:: PROBLEM DESCRIPTION ::
Repeat word for word the opening stretch of the entries, from the first line through the line containing "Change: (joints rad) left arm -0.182".

:: PROVIDED DATA ::
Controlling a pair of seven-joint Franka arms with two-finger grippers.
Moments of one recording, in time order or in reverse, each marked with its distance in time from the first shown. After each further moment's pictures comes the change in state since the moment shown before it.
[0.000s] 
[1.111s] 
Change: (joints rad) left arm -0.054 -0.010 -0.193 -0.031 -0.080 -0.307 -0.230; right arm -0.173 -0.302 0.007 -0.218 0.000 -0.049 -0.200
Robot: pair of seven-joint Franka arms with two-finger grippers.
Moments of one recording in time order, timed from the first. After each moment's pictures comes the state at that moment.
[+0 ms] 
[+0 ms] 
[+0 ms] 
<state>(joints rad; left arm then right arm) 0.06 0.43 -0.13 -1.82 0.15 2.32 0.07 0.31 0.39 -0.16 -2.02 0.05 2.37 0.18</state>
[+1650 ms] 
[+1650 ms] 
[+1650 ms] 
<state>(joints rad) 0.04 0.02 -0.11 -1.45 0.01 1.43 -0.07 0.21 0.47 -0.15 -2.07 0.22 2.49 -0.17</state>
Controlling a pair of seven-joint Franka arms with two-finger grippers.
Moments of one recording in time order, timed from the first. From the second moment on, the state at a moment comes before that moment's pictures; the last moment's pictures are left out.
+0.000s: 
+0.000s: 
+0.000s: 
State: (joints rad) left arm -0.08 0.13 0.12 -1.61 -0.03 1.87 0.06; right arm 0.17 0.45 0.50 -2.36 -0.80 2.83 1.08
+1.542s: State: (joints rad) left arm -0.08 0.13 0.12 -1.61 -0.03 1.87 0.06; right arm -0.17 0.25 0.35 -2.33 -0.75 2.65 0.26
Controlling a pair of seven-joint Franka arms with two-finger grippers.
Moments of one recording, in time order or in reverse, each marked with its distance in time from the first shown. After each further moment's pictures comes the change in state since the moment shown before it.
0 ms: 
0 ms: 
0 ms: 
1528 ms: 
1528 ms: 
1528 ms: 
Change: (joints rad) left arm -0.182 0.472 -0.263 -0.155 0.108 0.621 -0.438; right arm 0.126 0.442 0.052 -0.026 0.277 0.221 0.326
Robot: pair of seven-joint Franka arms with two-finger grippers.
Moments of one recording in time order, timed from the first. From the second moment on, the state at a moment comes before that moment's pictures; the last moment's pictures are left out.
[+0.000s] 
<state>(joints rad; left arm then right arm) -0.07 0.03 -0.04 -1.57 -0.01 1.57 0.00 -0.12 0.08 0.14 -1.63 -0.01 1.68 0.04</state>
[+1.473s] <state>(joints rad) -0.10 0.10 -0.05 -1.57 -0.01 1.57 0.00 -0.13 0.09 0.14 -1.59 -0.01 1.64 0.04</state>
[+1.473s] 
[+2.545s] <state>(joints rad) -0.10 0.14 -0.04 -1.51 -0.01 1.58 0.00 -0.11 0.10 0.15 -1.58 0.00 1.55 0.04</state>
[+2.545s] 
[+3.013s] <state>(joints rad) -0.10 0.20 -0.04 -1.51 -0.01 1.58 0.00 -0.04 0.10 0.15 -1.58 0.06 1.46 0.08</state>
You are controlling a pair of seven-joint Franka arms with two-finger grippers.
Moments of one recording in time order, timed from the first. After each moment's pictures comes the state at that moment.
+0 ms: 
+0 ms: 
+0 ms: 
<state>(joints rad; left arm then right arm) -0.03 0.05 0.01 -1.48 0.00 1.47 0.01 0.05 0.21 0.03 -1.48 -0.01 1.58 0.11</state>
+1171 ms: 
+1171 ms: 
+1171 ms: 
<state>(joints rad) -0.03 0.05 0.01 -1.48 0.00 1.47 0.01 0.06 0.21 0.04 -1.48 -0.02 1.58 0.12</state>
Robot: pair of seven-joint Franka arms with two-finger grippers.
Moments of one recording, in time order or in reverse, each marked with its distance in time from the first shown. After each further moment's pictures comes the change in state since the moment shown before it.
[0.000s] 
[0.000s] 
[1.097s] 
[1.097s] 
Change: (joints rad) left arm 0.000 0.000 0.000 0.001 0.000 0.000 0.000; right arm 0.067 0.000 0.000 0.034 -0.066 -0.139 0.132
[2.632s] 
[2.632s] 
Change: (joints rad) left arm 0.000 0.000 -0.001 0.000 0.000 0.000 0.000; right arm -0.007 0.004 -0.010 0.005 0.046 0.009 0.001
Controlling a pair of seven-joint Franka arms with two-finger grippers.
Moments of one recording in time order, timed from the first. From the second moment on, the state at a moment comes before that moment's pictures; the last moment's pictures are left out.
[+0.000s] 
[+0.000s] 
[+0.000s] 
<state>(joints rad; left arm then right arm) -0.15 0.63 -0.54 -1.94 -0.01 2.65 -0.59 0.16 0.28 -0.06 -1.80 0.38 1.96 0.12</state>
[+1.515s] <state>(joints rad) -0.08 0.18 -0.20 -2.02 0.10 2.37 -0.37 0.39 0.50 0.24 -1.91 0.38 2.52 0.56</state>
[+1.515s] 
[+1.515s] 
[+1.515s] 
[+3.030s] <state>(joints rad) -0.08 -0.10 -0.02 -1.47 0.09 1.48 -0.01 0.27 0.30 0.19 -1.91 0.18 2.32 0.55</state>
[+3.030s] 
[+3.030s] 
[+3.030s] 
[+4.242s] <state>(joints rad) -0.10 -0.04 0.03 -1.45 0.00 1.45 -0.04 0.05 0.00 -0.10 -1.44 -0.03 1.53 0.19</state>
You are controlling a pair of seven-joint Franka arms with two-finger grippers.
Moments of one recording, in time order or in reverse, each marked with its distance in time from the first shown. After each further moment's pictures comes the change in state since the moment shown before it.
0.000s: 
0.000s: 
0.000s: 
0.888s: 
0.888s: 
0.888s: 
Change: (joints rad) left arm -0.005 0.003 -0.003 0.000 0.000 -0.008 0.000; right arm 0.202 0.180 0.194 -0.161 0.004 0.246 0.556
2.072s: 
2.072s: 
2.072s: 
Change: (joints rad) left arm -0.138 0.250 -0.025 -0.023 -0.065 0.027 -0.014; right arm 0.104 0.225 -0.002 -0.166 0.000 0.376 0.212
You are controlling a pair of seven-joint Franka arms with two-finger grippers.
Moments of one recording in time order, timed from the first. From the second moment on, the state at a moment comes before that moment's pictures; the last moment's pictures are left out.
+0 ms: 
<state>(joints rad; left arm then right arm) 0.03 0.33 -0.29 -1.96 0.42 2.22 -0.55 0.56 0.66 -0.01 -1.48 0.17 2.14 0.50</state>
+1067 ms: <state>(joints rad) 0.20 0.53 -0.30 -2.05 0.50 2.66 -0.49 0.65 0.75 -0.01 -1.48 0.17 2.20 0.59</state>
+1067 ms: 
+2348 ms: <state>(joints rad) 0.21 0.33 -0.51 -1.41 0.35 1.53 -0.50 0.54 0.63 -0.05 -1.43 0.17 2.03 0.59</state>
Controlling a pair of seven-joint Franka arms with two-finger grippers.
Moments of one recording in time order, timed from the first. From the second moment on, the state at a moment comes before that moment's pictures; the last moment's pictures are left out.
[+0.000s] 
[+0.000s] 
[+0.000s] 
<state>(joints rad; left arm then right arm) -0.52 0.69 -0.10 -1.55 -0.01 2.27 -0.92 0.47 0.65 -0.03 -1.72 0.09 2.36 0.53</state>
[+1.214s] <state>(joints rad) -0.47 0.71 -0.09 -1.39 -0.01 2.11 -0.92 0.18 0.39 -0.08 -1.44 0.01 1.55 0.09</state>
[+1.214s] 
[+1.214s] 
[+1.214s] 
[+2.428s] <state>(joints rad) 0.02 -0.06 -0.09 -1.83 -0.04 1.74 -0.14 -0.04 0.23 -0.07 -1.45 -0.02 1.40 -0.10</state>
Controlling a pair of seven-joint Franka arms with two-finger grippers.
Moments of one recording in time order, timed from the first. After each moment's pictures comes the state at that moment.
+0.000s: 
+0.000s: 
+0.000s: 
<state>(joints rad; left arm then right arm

:: RESPONSE TO THIS EXERCISE ::
Controlling a pair of seven-joint Franka arms with two-finger grippers.
Moments of one recording, in time order or in reverse, each marked with its distance in time from the first shown. After each further moment's pictures comes the change in state since the moment shown before it.
[0.000s] 
[1.111s] 
Change: (joints rad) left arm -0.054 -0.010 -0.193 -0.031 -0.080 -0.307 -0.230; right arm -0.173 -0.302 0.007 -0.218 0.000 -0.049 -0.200
Robot: pair of seven-joint Franka arms with two-finger grippers.
Moments of one recording in time order, timed from the first. After each moment's pictures comes the state at that moment.
[+0 ms] 
[+0 ms] 
[+0 ms] 
<state>(joints rad; left arm then right arm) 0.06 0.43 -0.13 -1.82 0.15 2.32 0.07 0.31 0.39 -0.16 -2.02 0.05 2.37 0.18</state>
[+1650 ms] 
[+1650 ms] 
[+1650 ms] 
<state>(joints rad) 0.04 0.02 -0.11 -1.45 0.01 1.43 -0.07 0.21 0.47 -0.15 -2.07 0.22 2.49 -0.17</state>
Controlling a pair of seven-joint Franka arms with two-finger grippers.
Moments of one recording in time order, timed from the first. From the second moment on, the state at a moment comes before that moment's pictures; the last moment's pictures are left out.
+0.000s: 
+0.000s: 
+0.000s: 
State: (joints rad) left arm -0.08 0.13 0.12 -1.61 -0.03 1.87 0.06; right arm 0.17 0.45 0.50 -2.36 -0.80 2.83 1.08
+1.542s: State: (joints rad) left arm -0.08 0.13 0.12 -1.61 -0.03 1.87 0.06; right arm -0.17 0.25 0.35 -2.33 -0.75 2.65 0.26
Controlling a pair of seven-joint Franka arms with two-finger grippers.
Moments of one recording, in time order or in reverse, each marked with its distance in time from the first shown. After each further moment's pictures comes the change in state since the moment shown before it.
0 ms: 
0 ms: 
0 ms: 
1528 ms: 
1528 ms: 
1528 ms: 
Change: (joints rad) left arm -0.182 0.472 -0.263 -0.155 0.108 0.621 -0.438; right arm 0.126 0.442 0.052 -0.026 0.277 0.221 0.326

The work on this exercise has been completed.